In einer sehr nahen Zukunft siedelt Tuomas Oskaris „Tage voller Zorn“ (Lübbe, 576 S., 24 Euro) an: Die konservative finnische Regierung unter der Leitung des jungen, von grauen Eminenzen gelenkten Leo Koski hat in der Folge einer existenziellen Wirtschaftskrise mehr oder minder alle Sozialleistungen gestrichen, sogar die Mittelklasse stürzt nun ins Bodenlose. Gleichzeitig entsteht die „Linke Bewegung“, abgeführt von der charismatischen Emma Erola, die Gerechtigkeit für alle Klassen verspricht.
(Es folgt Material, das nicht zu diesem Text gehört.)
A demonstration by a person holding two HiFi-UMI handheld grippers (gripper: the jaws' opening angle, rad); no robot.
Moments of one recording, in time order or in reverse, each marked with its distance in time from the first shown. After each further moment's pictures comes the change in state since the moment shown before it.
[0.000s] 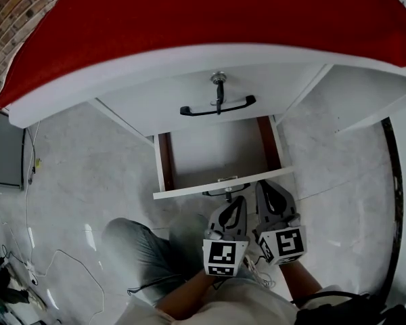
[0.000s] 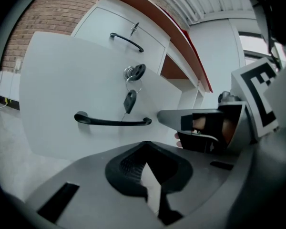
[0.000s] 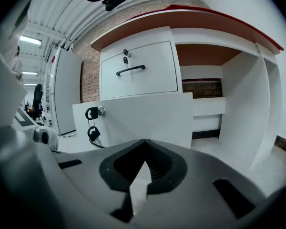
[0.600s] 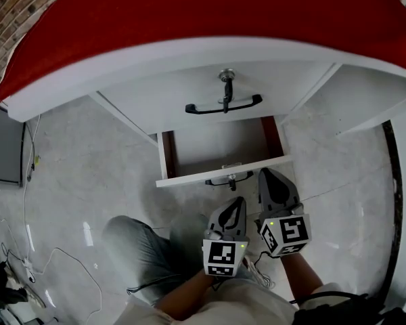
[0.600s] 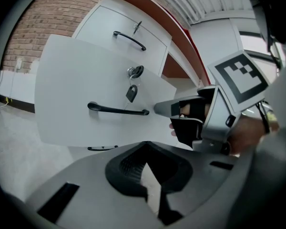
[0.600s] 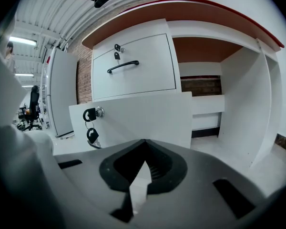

Ihr Rezept: ein auf künstlicher Intelligenz basierendes Wirtschaftssystem, in dem nicht dieselben Fehler wie in der Sowjetunion oder im Ostblock gemacht werden sollen.

Wer hätte noch vor einem Jahr gedacht, dass Demonstranten jemals eine Barrikade an Helsinkis wichtigster Einfallstraße errichten werden?
Zitat aus „Tage voller Zorn“.

Doch auch Erola agiert nicht autark, und die Kräfte, die hinter ihr stehen, könnten das Land in eine noch tiefere Krise stürzen. Oskari lässt die auf gut 48 Stunden komprimierte Kernhandlung immer wieder Haken schlagen und treibt sie mit überraschenden Wendungen auf einen schonungslosen Showdown zu. Brillant.